### Activity
Check each line of the data for "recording" and select those that have it.

_____

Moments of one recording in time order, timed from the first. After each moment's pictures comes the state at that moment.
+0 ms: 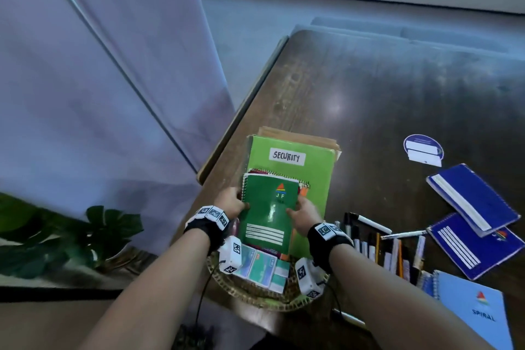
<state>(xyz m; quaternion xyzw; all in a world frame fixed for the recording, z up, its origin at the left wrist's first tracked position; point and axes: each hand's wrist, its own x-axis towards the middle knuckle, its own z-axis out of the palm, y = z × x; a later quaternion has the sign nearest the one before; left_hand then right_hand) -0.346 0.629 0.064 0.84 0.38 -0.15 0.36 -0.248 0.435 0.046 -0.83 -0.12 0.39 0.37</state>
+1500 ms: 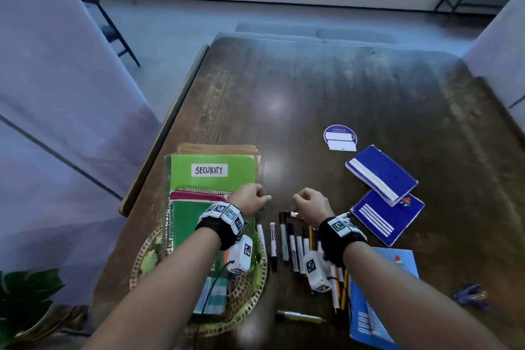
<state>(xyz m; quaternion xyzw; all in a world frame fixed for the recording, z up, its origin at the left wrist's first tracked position) -0.191 0.462 0.082 0.89 0.17 -0.20 0.36 -0.143 0.272 0.072 -0.88 0.00 0.27 0.40</state>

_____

### Solved exercise
Moments of one recording in time order, timed from the first. After each moment's pictures comes the state at that moment.
<state>(xyz m; quaternion xyzw; all in a world frame fixed for the recording, z up, its origin at the left wrist's first tracked position; point and axes: each hand's wrist, its own x-axis towards the middle knuckle, its own z-axis out of the palm, y = z × x; a later quaternion has the sign nearest the one before; left_hand then right_hand) -0.346 0.629 0.064 0.84 0.38 -0.15 0.36 -0.248 0.435 0.046 -0.83 -0.12 0.39 0.37</state>
<state>(xyz m; quaternion xyzw; all in a world frame fixed for the recording, z up, its origin at the left wrist's first tracked position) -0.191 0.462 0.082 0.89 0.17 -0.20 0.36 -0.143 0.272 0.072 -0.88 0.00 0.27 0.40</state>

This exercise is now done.